Work required:
What this exercise requires is a verbatim reproduction of the data below.

Collected data:
=====

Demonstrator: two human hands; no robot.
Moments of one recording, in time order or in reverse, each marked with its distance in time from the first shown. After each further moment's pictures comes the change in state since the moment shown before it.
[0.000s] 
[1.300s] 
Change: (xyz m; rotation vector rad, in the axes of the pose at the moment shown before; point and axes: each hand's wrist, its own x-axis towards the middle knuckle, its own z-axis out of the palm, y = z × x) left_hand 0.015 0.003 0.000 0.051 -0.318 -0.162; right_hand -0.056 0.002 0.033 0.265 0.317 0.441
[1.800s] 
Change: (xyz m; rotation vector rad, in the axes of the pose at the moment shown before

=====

Exercise answer:
Demonstrator: two human hands; no robot.
Moments of one recording, in time order or in reverse, each marked with its distance in time from the first shown. After each further moment's pictures comes the change in state since the moment shown before it.
[0.000s] 
[1.300s] 
Change: (xyz m; rotation vector rad, in the axes of the pose at the moment shown before; point and axes: each hand's wrist, its own x-axis towards the middle knuckle, its own z-axis out of the palm, y = z × x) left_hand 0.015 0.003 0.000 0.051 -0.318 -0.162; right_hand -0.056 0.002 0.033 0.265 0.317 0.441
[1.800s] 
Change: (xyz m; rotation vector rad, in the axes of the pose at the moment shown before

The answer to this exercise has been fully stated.